There are plenty of potential problems that might arise in such a marriage. A lot of questions that might never be resolved. Why not try finding a good, single Christian, preferrably a Catholic man. There are still many of them and you only need to look around you.

Gerry 🙂
 
dhgray said:

, If you convert to Islam you are turning your back on Jesus and the Holy Spirit and the Bible says this is an unforgivable sin.

Incorrect. This is not the unpardonable sin. While it Is sin to reject the Truth which Jesus has revealed for the false claims of another religion, it is not the unpardonable sin.

The unpardonable sin, the Blasphemy of the Holy Spirit, is impenitence. Always taught that way, check the CCC.

I agree with everything else you said though.

realize that Islam doesnt believe that Jesus is God, just a prophet of which Mohammed was a greater one.

It is blasphemy to call God ‘Father’ in Islam because God has no sons, just slaves.

And as sister said above, which wife would u be?, He can have up to four wives.
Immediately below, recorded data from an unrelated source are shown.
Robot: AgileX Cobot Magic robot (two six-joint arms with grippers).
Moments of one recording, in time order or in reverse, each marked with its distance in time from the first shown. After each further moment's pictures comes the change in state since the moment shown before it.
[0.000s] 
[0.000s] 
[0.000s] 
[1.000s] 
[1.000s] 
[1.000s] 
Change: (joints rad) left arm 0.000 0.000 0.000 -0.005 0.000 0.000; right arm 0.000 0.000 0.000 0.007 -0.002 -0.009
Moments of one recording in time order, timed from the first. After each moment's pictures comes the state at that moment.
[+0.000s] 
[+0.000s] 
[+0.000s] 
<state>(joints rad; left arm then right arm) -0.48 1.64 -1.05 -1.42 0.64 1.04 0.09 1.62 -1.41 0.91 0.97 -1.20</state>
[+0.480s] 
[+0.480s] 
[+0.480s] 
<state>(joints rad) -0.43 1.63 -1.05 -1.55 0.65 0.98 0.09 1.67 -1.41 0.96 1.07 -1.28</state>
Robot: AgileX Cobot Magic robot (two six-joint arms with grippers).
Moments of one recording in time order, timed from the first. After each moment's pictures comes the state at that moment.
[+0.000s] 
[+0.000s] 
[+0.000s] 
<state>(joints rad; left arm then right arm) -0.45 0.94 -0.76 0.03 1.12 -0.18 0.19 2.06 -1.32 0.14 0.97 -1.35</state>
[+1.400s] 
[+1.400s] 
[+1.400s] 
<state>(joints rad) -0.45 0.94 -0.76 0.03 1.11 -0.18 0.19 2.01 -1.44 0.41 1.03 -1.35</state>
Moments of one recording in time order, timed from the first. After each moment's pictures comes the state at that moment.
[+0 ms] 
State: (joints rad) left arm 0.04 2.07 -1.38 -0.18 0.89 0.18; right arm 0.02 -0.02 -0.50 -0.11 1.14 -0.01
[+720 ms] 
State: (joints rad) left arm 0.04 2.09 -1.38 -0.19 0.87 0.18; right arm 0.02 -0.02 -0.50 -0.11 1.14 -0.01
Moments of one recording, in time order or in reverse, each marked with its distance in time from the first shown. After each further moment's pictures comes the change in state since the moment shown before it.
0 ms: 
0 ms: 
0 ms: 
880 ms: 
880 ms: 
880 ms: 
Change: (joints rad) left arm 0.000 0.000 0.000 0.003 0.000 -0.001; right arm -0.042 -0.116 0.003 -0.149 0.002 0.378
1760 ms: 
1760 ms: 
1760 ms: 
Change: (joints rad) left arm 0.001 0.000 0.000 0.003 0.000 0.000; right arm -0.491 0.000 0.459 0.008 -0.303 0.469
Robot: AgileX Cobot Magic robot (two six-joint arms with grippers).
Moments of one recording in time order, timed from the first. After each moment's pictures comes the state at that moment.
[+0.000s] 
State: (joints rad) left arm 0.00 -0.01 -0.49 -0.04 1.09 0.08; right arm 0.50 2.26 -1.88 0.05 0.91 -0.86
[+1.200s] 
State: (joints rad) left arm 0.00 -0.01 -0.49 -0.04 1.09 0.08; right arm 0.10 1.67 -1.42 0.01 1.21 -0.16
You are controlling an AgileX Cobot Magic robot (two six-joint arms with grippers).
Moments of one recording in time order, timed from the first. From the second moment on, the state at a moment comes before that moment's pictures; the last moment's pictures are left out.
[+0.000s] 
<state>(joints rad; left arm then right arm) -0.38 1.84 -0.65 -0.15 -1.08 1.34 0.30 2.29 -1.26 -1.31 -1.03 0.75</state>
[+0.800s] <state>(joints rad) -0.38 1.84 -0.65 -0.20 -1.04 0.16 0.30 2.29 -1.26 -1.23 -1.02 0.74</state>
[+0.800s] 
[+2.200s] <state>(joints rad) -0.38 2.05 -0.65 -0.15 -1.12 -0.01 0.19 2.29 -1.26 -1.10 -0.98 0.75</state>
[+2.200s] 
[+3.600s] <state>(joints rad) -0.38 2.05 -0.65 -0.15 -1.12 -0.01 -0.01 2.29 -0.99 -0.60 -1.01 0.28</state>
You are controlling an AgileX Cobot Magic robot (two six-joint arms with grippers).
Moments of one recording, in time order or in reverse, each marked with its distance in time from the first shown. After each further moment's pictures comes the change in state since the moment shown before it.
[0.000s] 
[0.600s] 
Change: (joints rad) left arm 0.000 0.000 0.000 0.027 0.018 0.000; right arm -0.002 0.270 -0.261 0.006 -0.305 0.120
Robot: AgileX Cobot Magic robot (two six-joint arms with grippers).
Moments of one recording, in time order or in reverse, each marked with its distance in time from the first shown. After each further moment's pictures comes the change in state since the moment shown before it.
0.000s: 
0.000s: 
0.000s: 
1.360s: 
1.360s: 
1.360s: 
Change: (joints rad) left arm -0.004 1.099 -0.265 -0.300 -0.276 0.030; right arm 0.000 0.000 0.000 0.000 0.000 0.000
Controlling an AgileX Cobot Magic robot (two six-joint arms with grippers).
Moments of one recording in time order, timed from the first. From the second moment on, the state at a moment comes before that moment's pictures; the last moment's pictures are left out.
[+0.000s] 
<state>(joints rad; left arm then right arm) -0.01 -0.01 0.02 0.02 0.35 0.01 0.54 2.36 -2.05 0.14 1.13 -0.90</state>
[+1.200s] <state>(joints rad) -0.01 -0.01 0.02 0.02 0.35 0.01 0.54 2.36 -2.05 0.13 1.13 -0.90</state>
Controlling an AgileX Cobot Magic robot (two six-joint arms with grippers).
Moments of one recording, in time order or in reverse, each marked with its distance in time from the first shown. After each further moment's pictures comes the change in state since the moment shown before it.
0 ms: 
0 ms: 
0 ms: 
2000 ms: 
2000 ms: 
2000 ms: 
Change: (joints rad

‘Good people’ dont all make it to heaven.
 
delal said:
Ým very very confused. My fiance is Muslim and he wants me to convert but Ý was baptised and confirmed in the Catholic Church so does this mean that no matter what Ý do my soul will always be Catholic? :confused:
PS Before anyone gets angry with me Ý couldnt find a nice practising Catholic man and my fiance is a good person
PPS Ým in the Middle East so please excuse any typing errors- its the keyboard

Jesus said: “I AM the Way, the Truth and the Life. No one comes to the Father but though me.”
 
I reccomend not marrying this man. If he would get angry at your for not converting to Islam, he obviously wants your soul. You should never give up your faith. If it’s hard to find a husband, move from your region. I highly reccomend marrying a Catholic. If you can’t find one in your city, go to another city. If you can’t find one in your country, go to another country. You might want more Catholic support than your getting, if all you can find for a husband is a muslim.
 
I hope you will not deny the Lord. I will pray for you.

God Bless
 
Jesus just answered this question last Sunday at mass:

Luke 14:26 “If any one comes to me without hating his father and mother, wife and children, brothers and sisters, and even his own life, he cannot be my disciple.”
 
Run

Rent “Not Without My Daughter” True story could happen to you too!
 
From what I have heard on radio programs, if a Muslim converts to Christianity, he is committing a death sentence to himself and his entire family. He will be totally shunned by his family and community. That is why he will most likely NOT convert to Catholism. If he does, it would be better if both of you left the Middle East.
Personally, your love for Christ should be greater than this current situation. I am sure this is a lot of pressure, but didn’t Christ say that to walk away from everything and follow Him is worth more than anyone can imagine?
(Remember the Apostles walked away totally from their former lives to walk with Jesus).

go with God!
Edwin
P.S. Are you an Eastern Rite Catholic?
 
You seem to recognize that the truth lies in the Catholic faith and not in Islam. It would be very hard to reconcile these 2 faiths in a marriage situation. Muslims believe that non-Muslims are infidels, so if you tried to maintain your catholicity, it would eventually lead to some strife in your marriage and perhaps discomfort or even scorn within the general Muslim community. You must make a difficult decision and I can appreciate that but in the end you must choose the truth.